The rest of your argument seems to depend on the assumption that Mozilla is not able to define boundaries about which incentives we let impact our behavior in which ways, and that seems overly pessimistic.

Nick Cameron. said...

Gavin, thanks for the comment:

I thought the current behaviour was that every page you view a page it replaces an empty tile, so unless a user visits the new tab page and then closes it again without visiting another page (or visits exactly the same page as previously visited), after nine views, all tiles will be filled. Of course I only use an empty profile every few months, so I'm probably wrong.

I have seen the argument raised, possibly (hopefully) not by Mozilla people. Even if it is a straw man, I think the point about incentivisation and indirection is still valid.

Like I said, I have more faith in Mozilla to do this than any other organisation. But over the long run, even the best intentions can give way to immediate, practical needs, especially where money is concerned. It seems to be human nature. I hope I am being too pessimistic.

cajbir said...

A Flattr-like system where you could set $X per month going towards your browsing and each site you visit gets rewarded with a percentage of that X based on the total sites visited could be an option. Currently Flattr is useful but not ubiquitous enough. You can just Flattr random sites and have them collect funds when they find out about it.

tom jones said...

first of all, i think ads are "a good thing", at least when done well. people often seek out and watch ads on their own (viral ads, apple ads), and they are the most popular part of the most popular show in the us (superball).

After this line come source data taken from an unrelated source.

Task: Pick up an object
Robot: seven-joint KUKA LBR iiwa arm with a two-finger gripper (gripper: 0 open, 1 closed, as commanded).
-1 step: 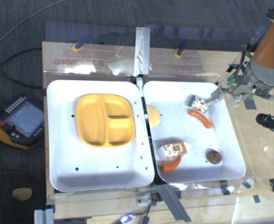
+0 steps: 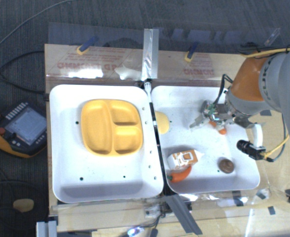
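Leftmost on the bench, I see the left bin (image 2: 66, 147), a shallow white plastic tub with rounded corners, and seated in it a yellow divided tray (image 2: 111, 126), glossy, with one large compartment and two smaller ones. Crossing the ridge where the two bins meet, I reach the right bin (image 2: 184, 100), and I place everything else by that bin. Against its left wall lies a pale yellow disc (image 2: 162, 122), flat and smooth, half tucked under the rim. Toward its near wall, left of centre, a small white and orange carton (image 2: 184, 158) lies on its side, long axis running left to right, with a rounded orange piece (image 2: 180, 175) poking out beneath it. Right of those, near the bin's near right corner, sits a small brown round thing (image 2: 226, 166), dull and bun-like. Up in the bin's right half, the gripper (image 2: 215, 116) hangs low, metal fingers splayed out to the left, and a small orange-red object (image 2: 221, 129) shows just beside and beneath it. I cannot tell whether the fingers are spread or closed, nor whether that small piece is actually between them. I judge that piece the likeliest target, since it lies nearly under the tool, while the carton lies well apart, toward the near left. The arm's orange band (image 2: 248, 83) overhangs the bin's right wall.
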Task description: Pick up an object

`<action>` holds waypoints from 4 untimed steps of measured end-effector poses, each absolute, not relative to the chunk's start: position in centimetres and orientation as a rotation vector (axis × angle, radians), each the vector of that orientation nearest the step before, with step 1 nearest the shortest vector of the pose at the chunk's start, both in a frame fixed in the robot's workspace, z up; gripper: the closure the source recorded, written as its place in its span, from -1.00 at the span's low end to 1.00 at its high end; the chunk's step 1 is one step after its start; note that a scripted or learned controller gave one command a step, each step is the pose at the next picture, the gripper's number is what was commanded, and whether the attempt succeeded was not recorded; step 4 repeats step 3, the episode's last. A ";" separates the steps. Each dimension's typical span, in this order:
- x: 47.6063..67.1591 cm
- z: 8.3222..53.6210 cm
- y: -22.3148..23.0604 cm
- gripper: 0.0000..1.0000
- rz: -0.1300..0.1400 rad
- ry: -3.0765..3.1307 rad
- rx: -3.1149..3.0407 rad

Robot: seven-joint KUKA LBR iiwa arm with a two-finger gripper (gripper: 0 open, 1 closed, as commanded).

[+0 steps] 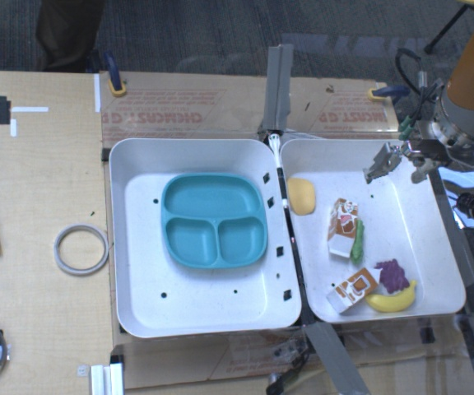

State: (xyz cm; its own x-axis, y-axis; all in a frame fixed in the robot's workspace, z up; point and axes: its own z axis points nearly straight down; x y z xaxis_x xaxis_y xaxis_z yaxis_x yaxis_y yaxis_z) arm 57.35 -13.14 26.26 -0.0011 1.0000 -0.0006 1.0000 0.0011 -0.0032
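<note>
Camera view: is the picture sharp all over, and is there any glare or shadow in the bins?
Camera view: lighting is even and soft; the teal plate and banana look fairly sharp, the gripper slightly blurred; faint shadows line the left bin's walls; no strong glare.

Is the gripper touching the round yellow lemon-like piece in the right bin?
Apart. The camera view shows bare white bin floor between the gripper and the yellow piece.

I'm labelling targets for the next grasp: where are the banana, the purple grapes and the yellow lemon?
banana (391, 300): camera view, middle of its curved body.
purple grapes (392, 274): camera view, centre of the bunch.
yellow lemon (301, 196): camera view, middle of its top.
</note>
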 end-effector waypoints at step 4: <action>57.0 19.1 -8.9 1.00 0.000 -2.557 -1.826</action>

second, ads are democratic. limiting access to the whole sum of human knowledge only to those who can afford it is simply unfair and inhumane.

when presented in the right way, ads are often "information", or "content". think google adwords, or people who read fashion magazines partly for the ads..

and btw, this "newfound polution" you speak of is nothing new. check out this 110+ year old photo: http://i.imgur.com/Nh3CR.jpg


"I think the point about incentivisation and indirection is still valid."

i'm pretty sure google would pay us much more if we agreed to remove search engine choice from firefox. that would be a direct incentive to do worse (for our users), and get more money, but i doubt anyone at mozilla would even propose such a solution.

more ads does not necessarily mean more money. first of all, exclusivity is worth something, so we should be able to charge more for each ad spot when there are less of them on a page; and second, too much ads might annoy users, and less users gets us less total revenue. so your "direct incentive" argument is not so clear in my mind.

Ian Tommins (thelem) said...
This comment has been removed by the author.
Ian Tommins (thelem) said...

In many ways the search box itself is an ad, for Google search (where Google get their revenue from is largely irrelevant for this discussion). Presumably you don't consider it an ad because it is providing a useful service.

"with the current system, in order to maximise search traffic and thus income, we might tweak our design to make the search box more prominent or otherwise encourage more users to search via the search box"

That would be a good example of changing the application to suit the advertiser rather than the user. It's a difficult line, but Mozilla has stays well on the user-friendly side of it so far, and I trust them to continue that behaviour.